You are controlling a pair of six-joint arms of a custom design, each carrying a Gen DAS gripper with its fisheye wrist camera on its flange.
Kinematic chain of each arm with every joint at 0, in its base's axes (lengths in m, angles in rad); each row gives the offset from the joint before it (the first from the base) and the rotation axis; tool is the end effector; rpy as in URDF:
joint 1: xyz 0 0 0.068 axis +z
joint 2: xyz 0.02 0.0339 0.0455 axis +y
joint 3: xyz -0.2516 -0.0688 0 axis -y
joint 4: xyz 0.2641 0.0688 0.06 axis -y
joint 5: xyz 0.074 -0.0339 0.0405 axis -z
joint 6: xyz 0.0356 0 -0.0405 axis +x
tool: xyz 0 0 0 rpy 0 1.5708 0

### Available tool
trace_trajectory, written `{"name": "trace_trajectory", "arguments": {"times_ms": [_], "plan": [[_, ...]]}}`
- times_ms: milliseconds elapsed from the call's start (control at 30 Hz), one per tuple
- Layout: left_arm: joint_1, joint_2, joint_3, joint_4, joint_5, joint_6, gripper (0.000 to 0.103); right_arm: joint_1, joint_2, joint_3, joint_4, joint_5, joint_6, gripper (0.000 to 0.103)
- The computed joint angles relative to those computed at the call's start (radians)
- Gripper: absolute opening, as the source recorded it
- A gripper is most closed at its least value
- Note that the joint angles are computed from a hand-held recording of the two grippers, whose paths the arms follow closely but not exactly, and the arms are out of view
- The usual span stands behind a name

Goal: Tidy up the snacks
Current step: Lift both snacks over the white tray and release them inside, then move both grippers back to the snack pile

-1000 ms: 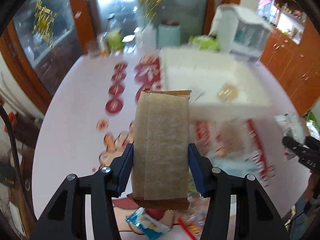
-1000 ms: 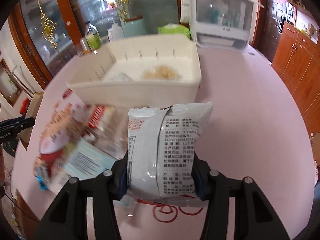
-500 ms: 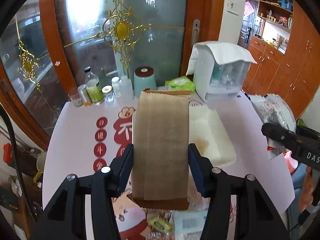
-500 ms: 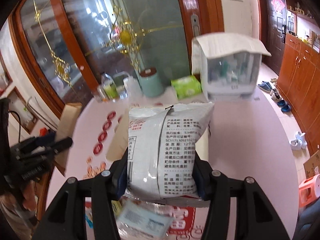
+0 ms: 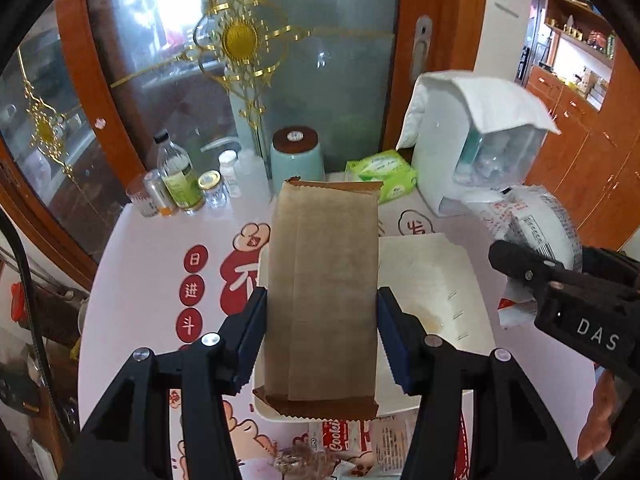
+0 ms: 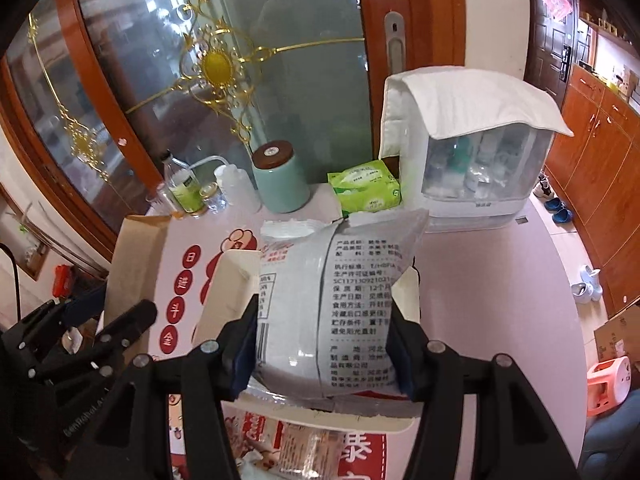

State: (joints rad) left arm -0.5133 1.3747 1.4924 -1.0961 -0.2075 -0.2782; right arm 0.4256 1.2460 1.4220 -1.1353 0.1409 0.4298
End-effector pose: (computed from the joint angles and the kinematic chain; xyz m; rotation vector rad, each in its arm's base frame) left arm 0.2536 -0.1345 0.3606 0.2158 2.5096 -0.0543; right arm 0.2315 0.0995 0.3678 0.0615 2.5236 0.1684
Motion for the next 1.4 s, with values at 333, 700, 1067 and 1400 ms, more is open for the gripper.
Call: {"name": "trace_trajectory", "arguments": {"times_ms": [333,700,1067,1400], "plan": [[-0.041,0.038,-0.098,0.105,-0.024,-0.011,0.097,-0.021,0.062,-0.069,0.114,-0.013,-0.006,0.065],[-0.01,-0.073,-0.17,0.141,0.016,-0.09,0.097,-0.009,0.025,-0.11,0.1,0.023,0.03,0.065],[-0.076,-0.199,-0.205,0.109,-0.057,-0.099,0.097,0.073,-0.062,-0.122,0.051,0.122,0.092,0.065],[-0.195,-0.329,-0.206,0.059,-0.166,-0.099,0.097,0.232,-0.124,-0.073,-0.044,0.233,0.202,0.066]]}}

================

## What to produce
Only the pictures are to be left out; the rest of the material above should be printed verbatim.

## Answer box
You are controlling a pair of six-joint arms of a custom design, each carrying a Gen DAS gripper with its fisheye wrist camera on its flange.
Kinematic chain of each arm with every joint at 0, in its base's axes (lengths in m, angles in rad); each row gives the offset from the joint before it (the first from the base) and the rotation axis; tool is the end effector; rpy as in URDF:
joint 1: xyz 0 0 0.068 axis +z
joint 2: xyz 0.02 0.0339 0.0455 axis +y
joint 3: xyz -0.2516 -0.0688 0 axis -y
joint 4: xyz 0.2641 0.0688 0.06 axis -y
joint 5: xyz 0.074 -0.0339 0.0405 axis -z
joint 6: xyz 0.0356 0 -0.0405 axis +x
tool: xyz 0 0 0 rpy 0 1.5708 0

### Available tool
trace_trajectory, written `{"name": "trace_trajectory", "arguments": {"times_ms": [_], "plan": [[_, ...]]}}`
- times_ms: milliseconds elapsed from the call's start (control at 30 Hz), one per tuple
- Layout: left_arm: joint_1, joint_2, joint_3, joint_4, joint_5, joint_6, gripper (0.000 to 0.103); right_arm: joint_1, joint_2, joint_3, joint_4, joint_5, joint_6, gripper (0.000 to 0.103)
- The computed joint angles relative to those computed at the call's start (radians)
- Gripper: absolute opening, as the source recorded it
- A gripper is most closed at its least value
- Note that the joint angles are computed from a hand-held recording of the two grippers, whose paths the arms follow closely but not exactly, and the arms are out of view
- The usual span stands behind a name

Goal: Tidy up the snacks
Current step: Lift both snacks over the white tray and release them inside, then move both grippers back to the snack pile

-1000 ms: 
-1000 ms: 
-500 ms: 
-500 ms: 
+0 ms: 
+0 ms: 

State: (joints rad) left arm -0.5133 1.3747 1.4924 -1.0961 -0.2075 -0.2782; right arm 0.4256 1.2460 1.4220 -1.1353 0.1409 0.4298
End-effector pose: (computed from the joint angles and the kinematic chain; xyz m; rotation vector rad, each in its arm's base frame) left arm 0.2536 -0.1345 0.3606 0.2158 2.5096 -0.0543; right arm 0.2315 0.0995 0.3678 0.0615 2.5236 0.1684
Motion for the next 1.4 s, with values at 333, 700, 1067 and 1400 ms, more is open for the gripper.
Call: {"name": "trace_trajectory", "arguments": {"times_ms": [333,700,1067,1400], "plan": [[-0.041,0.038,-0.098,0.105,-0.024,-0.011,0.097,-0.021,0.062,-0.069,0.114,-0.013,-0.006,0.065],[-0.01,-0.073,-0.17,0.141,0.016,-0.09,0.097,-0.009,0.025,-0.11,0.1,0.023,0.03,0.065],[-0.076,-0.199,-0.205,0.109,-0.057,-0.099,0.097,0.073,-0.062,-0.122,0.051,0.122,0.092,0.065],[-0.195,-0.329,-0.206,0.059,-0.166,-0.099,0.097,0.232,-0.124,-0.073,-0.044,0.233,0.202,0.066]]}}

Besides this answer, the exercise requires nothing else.